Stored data
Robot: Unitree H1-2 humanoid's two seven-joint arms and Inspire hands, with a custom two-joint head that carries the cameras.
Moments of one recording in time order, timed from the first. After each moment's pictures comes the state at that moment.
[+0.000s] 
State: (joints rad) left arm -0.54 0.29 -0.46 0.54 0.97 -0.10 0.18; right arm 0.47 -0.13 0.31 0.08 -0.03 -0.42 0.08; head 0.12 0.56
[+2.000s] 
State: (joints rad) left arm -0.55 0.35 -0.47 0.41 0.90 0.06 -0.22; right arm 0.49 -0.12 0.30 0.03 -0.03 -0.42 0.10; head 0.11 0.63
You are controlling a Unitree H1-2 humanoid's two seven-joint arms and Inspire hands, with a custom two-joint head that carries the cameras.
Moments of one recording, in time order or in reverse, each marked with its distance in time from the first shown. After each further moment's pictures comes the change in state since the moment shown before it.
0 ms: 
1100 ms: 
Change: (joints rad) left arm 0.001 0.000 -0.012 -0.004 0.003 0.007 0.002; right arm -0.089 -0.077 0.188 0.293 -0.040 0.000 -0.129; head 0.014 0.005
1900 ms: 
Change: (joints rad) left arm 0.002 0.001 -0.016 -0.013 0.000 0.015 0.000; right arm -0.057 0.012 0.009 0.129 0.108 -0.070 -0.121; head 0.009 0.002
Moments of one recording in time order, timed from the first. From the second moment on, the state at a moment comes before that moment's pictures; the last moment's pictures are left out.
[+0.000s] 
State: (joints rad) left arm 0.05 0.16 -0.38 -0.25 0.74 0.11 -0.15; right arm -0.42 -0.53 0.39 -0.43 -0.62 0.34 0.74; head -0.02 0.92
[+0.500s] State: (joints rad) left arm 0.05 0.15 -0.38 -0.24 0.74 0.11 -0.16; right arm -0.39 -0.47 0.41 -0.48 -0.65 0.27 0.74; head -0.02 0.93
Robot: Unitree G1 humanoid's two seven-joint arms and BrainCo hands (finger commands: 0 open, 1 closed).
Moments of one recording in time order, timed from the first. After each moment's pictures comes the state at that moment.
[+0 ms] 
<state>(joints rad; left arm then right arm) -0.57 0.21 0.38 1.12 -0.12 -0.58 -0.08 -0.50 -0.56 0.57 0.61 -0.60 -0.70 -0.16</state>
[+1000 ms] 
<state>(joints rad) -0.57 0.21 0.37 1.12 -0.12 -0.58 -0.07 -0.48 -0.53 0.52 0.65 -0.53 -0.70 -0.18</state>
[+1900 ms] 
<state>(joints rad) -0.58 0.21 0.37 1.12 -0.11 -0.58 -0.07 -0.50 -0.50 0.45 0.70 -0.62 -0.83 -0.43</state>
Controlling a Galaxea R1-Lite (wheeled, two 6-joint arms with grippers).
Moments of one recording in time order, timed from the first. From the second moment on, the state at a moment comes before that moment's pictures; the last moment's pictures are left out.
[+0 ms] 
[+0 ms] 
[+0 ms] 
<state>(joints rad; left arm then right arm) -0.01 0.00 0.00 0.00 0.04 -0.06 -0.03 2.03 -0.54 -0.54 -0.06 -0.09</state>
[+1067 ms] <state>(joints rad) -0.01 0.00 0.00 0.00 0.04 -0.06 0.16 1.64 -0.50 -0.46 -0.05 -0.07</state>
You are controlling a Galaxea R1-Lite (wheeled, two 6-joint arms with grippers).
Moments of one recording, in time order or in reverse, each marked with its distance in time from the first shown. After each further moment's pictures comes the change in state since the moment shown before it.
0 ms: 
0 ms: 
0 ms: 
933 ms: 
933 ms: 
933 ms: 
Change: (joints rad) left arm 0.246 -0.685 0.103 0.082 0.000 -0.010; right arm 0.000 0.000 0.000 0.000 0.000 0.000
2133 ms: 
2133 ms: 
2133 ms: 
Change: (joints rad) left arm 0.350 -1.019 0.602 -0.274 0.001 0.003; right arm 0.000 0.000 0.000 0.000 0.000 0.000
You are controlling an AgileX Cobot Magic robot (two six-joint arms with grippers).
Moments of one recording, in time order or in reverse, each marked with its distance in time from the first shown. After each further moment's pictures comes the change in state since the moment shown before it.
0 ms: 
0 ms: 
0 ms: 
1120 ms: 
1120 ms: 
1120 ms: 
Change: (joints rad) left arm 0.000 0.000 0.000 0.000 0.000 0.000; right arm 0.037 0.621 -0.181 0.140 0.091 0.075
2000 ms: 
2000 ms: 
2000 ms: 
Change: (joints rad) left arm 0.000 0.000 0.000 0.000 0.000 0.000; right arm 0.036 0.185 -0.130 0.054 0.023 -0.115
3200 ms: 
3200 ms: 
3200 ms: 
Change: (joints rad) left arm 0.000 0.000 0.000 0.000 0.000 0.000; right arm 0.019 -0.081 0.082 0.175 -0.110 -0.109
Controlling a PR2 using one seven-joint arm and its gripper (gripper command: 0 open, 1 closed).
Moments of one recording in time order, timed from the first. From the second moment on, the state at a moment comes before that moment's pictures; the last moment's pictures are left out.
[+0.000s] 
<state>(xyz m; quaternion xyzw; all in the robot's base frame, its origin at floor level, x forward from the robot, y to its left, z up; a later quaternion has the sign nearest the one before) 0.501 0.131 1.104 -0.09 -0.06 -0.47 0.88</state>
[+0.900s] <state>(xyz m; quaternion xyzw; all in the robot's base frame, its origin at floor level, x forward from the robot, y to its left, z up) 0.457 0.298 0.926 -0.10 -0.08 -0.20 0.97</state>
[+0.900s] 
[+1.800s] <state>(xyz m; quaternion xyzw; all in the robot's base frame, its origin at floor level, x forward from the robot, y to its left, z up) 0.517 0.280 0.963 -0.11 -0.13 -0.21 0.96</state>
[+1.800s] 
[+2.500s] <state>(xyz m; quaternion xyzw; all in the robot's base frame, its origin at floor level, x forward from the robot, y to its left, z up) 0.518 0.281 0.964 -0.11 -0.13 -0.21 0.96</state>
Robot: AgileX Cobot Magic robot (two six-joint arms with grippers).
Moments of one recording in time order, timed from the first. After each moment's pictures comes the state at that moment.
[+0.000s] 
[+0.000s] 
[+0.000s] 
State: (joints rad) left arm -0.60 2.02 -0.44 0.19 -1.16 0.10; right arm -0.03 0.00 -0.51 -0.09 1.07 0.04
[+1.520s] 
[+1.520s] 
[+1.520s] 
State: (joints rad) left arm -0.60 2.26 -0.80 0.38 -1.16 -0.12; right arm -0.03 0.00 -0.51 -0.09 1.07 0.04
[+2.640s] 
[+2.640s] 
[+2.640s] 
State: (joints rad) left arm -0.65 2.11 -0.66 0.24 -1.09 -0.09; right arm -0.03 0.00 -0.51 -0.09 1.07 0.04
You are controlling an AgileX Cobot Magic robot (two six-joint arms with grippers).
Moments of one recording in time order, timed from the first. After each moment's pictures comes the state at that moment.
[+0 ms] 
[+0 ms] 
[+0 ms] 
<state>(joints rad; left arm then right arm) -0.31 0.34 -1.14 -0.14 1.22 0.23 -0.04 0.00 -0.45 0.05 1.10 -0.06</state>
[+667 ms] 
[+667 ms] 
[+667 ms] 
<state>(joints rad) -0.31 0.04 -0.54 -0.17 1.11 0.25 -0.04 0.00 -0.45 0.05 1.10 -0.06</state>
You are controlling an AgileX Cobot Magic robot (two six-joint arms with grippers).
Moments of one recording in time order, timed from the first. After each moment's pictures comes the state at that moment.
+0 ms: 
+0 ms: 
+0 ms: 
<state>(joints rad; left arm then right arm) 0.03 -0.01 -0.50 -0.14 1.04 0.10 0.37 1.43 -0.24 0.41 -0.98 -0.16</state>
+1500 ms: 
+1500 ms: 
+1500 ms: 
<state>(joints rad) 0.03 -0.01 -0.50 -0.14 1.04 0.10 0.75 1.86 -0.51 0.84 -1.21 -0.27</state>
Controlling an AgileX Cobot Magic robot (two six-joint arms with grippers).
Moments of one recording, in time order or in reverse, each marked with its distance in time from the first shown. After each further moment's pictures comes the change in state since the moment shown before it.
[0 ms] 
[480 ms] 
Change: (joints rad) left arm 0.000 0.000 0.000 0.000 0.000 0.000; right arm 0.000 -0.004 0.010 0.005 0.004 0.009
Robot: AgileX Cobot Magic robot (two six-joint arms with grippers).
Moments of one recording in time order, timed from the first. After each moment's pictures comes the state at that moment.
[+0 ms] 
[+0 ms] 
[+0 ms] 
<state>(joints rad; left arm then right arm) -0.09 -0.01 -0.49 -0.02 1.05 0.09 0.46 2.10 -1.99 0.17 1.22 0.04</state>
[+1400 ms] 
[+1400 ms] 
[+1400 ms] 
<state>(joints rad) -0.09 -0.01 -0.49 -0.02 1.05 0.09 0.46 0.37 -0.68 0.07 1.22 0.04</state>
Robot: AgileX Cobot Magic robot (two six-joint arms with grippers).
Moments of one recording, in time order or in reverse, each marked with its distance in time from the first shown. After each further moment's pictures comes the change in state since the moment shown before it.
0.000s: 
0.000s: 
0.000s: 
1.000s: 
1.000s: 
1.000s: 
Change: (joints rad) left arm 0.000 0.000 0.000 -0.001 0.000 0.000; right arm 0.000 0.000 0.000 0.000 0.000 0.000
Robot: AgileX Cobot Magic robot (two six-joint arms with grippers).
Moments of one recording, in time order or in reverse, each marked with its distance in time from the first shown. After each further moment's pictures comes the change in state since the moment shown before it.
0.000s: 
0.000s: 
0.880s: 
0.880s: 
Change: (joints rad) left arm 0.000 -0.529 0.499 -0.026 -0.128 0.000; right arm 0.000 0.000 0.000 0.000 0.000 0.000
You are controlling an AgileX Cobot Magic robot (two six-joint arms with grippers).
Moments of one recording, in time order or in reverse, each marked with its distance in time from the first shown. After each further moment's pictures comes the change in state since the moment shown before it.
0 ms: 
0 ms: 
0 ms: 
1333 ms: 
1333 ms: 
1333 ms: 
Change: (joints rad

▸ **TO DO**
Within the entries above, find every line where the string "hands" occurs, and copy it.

▸ **YOUR RESPONSE**
Robot: Unitree H1-2 humanoid's two seven-joint arms and Inspire hands, with a custom two-joint head that carries the cameras.
You are controlling a Unitree H1-2 humanoid's two seven-joint arms and Inspire hands, with a custom two-joint head that carries the cameras.
Robot: Unitree G1 humanoid's two seven-joint arms and BrainCo hands (finger commands: 0 open, 1 closed).

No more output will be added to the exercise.